▶ _What this task involves_:
Number of lines below with the word "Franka": give it and nothing more.

▶ _Listed entries_:
- - - - - - -
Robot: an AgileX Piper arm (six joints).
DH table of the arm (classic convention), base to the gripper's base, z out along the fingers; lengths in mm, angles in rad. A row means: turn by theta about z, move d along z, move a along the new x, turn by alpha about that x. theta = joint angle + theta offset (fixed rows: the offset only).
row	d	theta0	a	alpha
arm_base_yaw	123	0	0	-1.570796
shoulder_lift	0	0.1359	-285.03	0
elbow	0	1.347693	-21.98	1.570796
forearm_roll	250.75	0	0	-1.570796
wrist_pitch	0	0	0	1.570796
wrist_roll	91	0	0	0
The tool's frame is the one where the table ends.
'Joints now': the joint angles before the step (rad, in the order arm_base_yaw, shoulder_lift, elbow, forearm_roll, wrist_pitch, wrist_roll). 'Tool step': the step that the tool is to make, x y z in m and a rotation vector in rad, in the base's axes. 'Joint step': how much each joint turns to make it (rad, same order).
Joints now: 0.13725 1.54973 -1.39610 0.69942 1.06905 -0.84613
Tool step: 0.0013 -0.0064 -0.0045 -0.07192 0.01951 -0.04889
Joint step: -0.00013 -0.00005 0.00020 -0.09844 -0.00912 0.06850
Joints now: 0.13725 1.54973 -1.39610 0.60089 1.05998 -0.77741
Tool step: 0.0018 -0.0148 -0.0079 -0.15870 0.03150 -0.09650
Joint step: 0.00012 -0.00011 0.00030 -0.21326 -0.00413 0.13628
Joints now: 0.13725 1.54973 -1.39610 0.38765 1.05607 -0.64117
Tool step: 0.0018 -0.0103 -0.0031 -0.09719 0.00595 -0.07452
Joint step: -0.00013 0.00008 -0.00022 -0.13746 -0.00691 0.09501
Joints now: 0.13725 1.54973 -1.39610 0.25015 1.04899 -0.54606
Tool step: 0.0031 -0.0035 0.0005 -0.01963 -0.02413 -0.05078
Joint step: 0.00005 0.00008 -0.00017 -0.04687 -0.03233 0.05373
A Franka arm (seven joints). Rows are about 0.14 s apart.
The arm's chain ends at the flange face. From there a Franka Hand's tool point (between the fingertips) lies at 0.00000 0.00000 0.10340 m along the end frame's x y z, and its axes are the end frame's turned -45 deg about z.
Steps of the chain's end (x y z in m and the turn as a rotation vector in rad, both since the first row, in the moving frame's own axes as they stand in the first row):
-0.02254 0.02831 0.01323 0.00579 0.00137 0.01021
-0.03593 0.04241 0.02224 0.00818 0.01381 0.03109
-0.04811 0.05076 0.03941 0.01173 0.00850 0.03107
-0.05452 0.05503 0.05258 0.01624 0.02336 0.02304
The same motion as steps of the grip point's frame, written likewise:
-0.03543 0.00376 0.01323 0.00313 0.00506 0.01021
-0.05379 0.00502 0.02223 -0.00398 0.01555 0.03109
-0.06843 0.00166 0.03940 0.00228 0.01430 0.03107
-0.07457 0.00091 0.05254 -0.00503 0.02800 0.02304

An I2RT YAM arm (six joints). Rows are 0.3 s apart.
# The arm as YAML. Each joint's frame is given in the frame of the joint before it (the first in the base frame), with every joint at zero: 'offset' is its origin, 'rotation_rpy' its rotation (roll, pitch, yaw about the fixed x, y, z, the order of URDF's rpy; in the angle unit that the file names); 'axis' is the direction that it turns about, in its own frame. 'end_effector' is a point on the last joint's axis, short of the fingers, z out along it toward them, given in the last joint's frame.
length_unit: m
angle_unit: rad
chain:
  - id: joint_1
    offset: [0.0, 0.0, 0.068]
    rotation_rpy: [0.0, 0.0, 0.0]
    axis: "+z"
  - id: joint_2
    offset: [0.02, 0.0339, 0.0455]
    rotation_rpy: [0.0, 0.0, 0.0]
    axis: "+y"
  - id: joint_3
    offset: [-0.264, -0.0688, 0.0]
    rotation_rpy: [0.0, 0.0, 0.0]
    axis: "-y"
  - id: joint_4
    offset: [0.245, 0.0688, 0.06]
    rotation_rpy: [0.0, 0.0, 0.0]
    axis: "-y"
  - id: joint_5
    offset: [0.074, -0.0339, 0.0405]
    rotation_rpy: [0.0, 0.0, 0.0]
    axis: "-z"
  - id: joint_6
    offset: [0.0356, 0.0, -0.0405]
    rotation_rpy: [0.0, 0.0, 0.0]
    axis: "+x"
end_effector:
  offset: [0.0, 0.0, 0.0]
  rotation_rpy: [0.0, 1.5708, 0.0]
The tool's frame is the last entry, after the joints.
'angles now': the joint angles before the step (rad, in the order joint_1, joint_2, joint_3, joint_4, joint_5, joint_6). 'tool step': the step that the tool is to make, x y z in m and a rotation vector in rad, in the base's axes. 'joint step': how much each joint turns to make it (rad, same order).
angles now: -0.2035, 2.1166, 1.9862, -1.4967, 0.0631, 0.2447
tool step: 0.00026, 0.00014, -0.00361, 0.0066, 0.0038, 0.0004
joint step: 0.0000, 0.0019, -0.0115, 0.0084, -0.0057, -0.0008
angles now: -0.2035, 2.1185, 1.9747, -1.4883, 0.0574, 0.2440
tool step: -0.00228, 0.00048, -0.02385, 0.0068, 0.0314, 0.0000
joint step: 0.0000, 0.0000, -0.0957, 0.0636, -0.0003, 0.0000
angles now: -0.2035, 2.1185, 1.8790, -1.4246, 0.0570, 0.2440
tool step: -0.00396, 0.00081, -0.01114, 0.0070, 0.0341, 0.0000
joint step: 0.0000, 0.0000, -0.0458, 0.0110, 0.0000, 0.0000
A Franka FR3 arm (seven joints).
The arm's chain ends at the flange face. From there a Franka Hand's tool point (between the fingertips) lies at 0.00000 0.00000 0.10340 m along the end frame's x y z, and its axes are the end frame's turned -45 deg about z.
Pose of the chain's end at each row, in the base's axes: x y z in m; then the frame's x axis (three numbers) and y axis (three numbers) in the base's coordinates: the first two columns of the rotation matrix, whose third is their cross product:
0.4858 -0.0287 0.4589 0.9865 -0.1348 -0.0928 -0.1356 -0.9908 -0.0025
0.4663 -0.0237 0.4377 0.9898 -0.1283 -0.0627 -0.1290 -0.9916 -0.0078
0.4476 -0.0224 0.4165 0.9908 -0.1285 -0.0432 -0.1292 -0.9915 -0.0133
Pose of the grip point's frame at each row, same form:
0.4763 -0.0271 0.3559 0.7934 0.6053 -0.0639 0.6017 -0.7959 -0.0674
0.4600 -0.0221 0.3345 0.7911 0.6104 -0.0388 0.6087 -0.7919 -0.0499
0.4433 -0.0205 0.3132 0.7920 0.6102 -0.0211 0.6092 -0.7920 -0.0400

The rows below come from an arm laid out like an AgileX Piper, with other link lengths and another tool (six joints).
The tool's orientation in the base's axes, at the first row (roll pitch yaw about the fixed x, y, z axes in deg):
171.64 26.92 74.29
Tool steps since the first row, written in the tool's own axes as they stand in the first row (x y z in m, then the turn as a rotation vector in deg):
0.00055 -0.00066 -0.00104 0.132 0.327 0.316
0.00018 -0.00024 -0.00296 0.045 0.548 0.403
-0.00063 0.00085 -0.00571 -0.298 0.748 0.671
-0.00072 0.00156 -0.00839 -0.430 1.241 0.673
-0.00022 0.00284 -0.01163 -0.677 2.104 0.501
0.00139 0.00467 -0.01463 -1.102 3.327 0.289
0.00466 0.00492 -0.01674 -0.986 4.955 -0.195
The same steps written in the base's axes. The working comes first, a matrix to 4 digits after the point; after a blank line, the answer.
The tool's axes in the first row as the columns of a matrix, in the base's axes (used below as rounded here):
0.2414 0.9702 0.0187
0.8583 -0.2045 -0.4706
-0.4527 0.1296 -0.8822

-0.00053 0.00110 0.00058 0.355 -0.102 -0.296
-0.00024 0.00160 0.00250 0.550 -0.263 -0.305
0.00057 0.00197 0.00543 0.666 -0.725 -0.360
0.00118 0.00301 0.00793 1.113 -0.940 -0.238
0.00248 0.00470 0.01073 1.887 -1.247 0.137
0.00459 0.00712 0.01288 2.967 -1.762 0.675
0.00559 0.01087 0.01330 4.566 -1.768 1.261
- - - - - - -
▶ _Exercise output_:
4